Posts Tagged ‘WSOP news’

Top Tips for Poker Affiliates

Wednesday, July 20th, 2011

A few tips for new poker affiliates

When looking at a good cross section of poker sites on a daily basis there is always one striking difference between the good and the bad. The best poker portals know the game inside out and for anyone with any experience in the game, and the chances are if someone is browsing for poker they’ll have a grasp of the fundamentals, it becomes obvious in seconds how savvy a site is. Webmasters that buy a poker domain and try duplicating so many other sites without learning the ins and outs of the game and players will quickly realize that generic content is just not enough. Knowing your product is one of few golden rules that never change in poker affiliate marketing. You don’t have to be a pro, but you do need to know some essentials and be involved to some degree in the poker world.

November Nine 2011 Poker WSOPIf you’re not aware that the November Nine has just been decided in this year’s WSOP then there is room for improvement – the 4 months leading up to the final table of the biggest poker tournament in the world can be a great window to capitalize on the huge bank of new content, stories, player profiles and forum threads generated by this series of events. One thing a poker affiliate should never be short of is content, so here are some tips on how best to gear your content to the right audience:

Give your reports and articles a voice

So many poker sites run exactly the same story in exactly the same way, which leads readers to stick with the big guns where they know they’re getting it from the horse’s mouth. Why bother reading recycled news unless it is interesting to read or funny or just has a new take on the action?

Cover as much ground as possible

It’s no secret that poker is pretty saturated with reviews, Rakeback offers, freerolls and the usual fare – so why not diversify? Try and look for what is not being publicized – such as bad beat jackpots which are uncommonly high, niche tournaments in select regions and player profiles for up-and-comers which may not have got the same treatment from all the other sites.

Give readers something to come back for

A lot of browsers will find the information they are looking for and not bother to bookmark your page unless it is interesting enough to come back for.
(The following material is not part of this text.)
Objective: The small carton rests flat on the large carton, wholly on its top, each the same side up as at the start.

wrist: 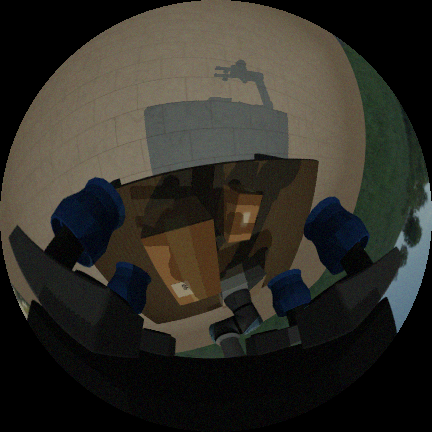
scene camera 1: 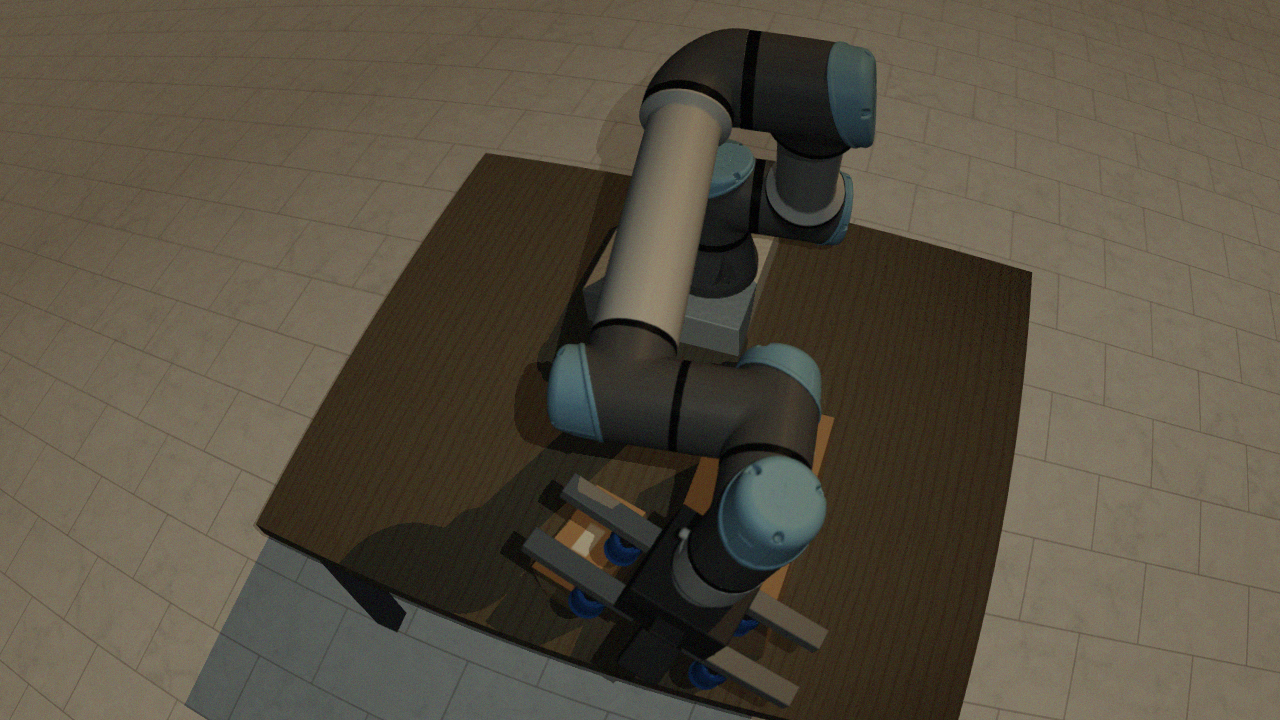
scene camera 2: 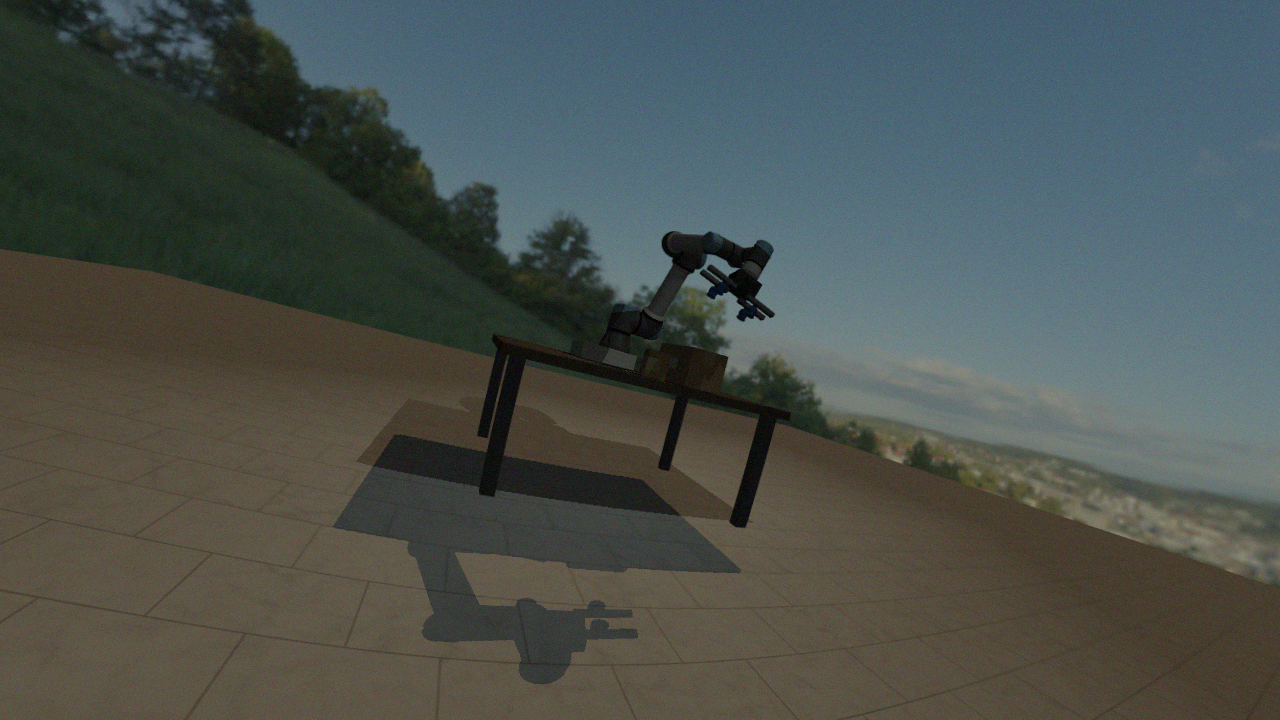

This plays into the first point, which I think is worth repeating. Give your site a differentiating factor, make it the sort of authority readers want to consult when it comes to certain hands or tournaments or room reviews. If someone reads a WSOP report they like on your site and you say you will soon be covering the WSOPE – they will likely come back for more.

Bad Beat On Cliché

One of the worst aspects of so many poker sites is that they cling to poker clichés. I don’t just mean repeating words like ‘stacked,’ ‘shipped,’ tilted,’ ‘tight-aggressive’ and ‘donkey,’ there are whole sites that hinge on the sentence ‘he looked down to find (insert any hand.)’ I know that poker is itself a cliché machine and nourishes itself on its lingo and terminology, but there is a balance and it shows much more knowledge and is more interesting to read when a writer does not depends on these stock phrases. If I read: ‘I was sitting UTG and got 3-bet from the hijack seat x4 who was a loose-aggressive donkey that I thought I’d be getting +EV from over the next few blind levels – then I looked down and found Dolly Parton which is worth going over the top to steal’ then immediately I think a robot has written it. If sportswriters always wrote like this nobody would ever read about sports except the players. Lingo is only readable to players and even then it’s not very interesting. If Norman Mailer had written about boxing in this way nobody would read The Fight. Think about the reader and why you are bothering to write about the hand in the first place. If it’s interesting enough to write about, it is interesting enough to write well about.

WSOP 2011 Poker Affiliates

Have Opinions

Okay, so this is kind of following from the last point, but I think it’s worth its own section. Don’t just agree with all the other sites about something. When Full Tilt closed down recently 90% of sites all said exactly the same thing because all they knew was from each other. Do some digging, make your poker news newsworthy and have an opinion about what’s going on. Again, it will make readers want to read what you have to say so they’ll come back to the site.

Easy on the Ads

I generally know within a minute how dedicated a webmaster is to making their site a success. Largely this comes from seeing how many Ads they have on their homepage. Many poker affiliates think that by plastering banners on their front page it makes it more likely a player will click one. The truth, of course, is the opposite. If I click onto a site and see it’s a banner farm I leave is pronto. I know it has nothing interesting on their and the bulk of the site is reviews – meaning I could just look for myself – so why bother? Give your ads a reason to be there. Have Poker Rooms of the week, list rooms in association with live events, new innovations – anything that gives that ad a reason to be there.

Let them speak

Poker players tend to be an opinionated bunch, which is no bad thing. Give your readers as much scope as possible to air their views, start discussions and get involved. It’s a good way to know what players want from the site also, and this will often effect a poker room’s decision on whether they’ll let you have private events and freerolls – if they see you have an active community.

Some of these points are subjective, but as both a player and poker affiliate manager I would strongly suggest having a think about what makes your poker site unique and why players will want to keep coming back.